速やかに処理――今回の場合においては、〝殺害〟が最も意味として近い。
「N-17線は人が立ち入らなくなって数年経つため、瓦礫等で道が塞がっている可能性が極めて高いです。〈アルケーの火〉が使用しているK-235線と隣接しているため、爆発物等の使用は基本的には許可できません。極力音を立てず、迅速にクラースヌイ駅まで到達して頂く必要があります」
「十分しかない面会時間に間に合うように、か?」
ヤオの皮肉が混じった問いに、シモンは淡々と返答する。
「おっしゃるとおりです」
「優秀な諜報員のおかげで任務が楽になって助かるな。……キーン、問題ないか」
「お前を標的の元まで連れて行くのが俺の任務だ。任せてくれ」
ヤオは相変わらずの仏頂面で頷いたが、その双眸にはキーンへの確かな信頼が見て取れた。
実際、破壊工作においてキーンの右に出る者はいない。〈アルケーの火〉に気づかれないように地下線路を進むといった作戦内容は、キーンの能力が最大限に活かされるものに他ならなかった。

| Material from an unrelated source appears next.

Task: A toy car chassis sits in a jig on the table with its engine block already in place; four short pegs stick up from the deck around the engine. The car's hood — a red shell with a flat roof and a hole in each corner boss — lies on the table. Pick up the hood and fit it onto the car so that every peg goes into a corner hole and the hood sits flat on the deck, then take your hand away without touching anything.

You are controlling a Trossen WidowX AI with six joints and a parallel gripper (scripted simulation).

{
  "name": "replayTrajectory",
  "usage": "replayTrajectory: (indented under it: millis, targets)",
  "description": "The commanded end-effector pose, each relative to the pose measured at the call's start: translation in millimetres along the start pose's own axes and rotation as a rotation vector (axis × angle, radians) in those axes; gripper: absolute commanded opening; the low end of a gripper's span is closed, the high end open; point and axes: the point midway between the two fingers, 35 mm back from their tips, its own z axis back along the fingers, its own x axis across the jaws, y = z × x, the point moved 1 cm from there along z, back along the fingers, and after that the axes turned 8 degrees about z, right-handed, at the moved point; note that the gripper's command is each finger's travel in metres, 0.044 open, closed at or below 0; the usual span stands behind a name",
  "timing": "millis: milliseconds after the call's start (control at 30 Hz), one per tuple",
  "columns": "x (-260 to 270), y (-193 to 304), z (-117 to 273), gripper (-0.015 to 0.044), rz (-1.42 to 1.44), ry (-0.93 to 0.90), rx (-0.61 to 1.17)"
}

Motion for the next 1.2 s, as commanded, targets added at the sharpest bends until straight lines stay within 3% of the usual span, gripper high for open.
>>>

「クラースヌイ駅へ到着後は速やかに標的を殺害し、撤退してください。魔法使い達との戦闘は極力避けたい」
「シャロンは回収しなくていいのか」
「構いません。彼女は瞬間移動の魔法でいつでも撤退できますから」
「了解だ」
「他に何か確認しておきたいことはありますか」
「ない」
「ヤオさんは?」
ヤオはただ黙って首を横に振る。
「ありがとうございます」
シモンは頷き、再びディスプレイをペンで叩いた。
モニタに表示されていたN-17線の3Dマップの隣には、再び骸骨のような男――アントニー・サーフィットの顔写真が映し出される。
「改めて確認です。今回の任務の最終目標はアントニー・サーフィットの暗殺。手段は一切問いません。確実に殺害してください。今回は島民保護法が適用されないので、障害となるものは全て処理してくださって構いません」
ヤオとキーンは静かに頷く。
「明日、シャロンから連絡が入り次第作戦を開始します。必要なものがあれば今のうちに準備をお願いします」
「承知した」
「承知だ」
モニタに映し出されているサーフィットは、まるで二人の暗殺者の来訪を待ちわびているかのように、不気味な笑顔を浮かべていた。